* [WHAT IS REQUIRED] Copy every line of the following data that includes the string "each".
*** MATERIAL PROVIDED ***
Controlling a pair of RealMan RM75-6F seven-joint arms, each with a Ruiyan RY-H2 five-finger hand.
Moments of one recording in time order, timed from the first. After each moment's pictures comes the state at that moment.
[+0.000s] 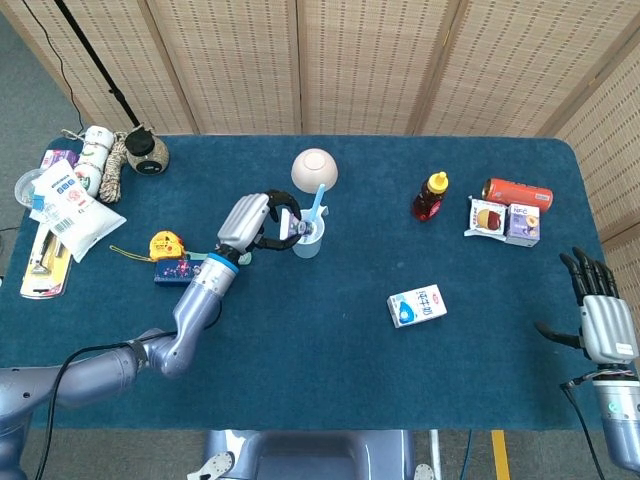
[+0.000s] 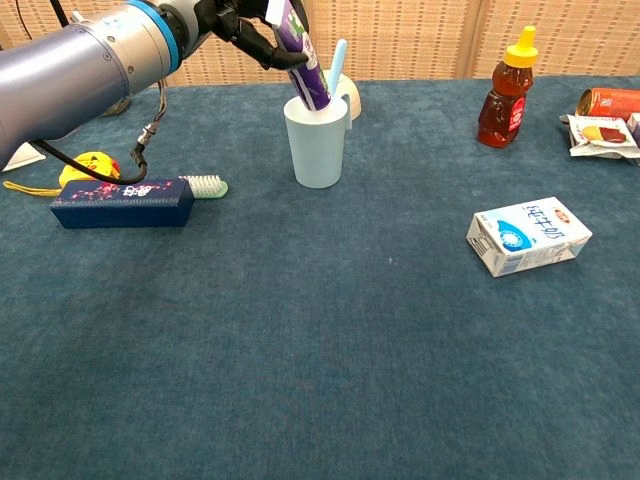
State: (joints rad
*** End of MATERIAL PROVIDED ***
* [SOLUTION TO THE EXERCISE]
Controlling a pair of RealMan RM75-6F seven-joint arms, each with a Ruiyan RY-H2 five-finger hand.
Moments of one recording in time order, timed from the first. After each moment's pictures comes the state at that moment.

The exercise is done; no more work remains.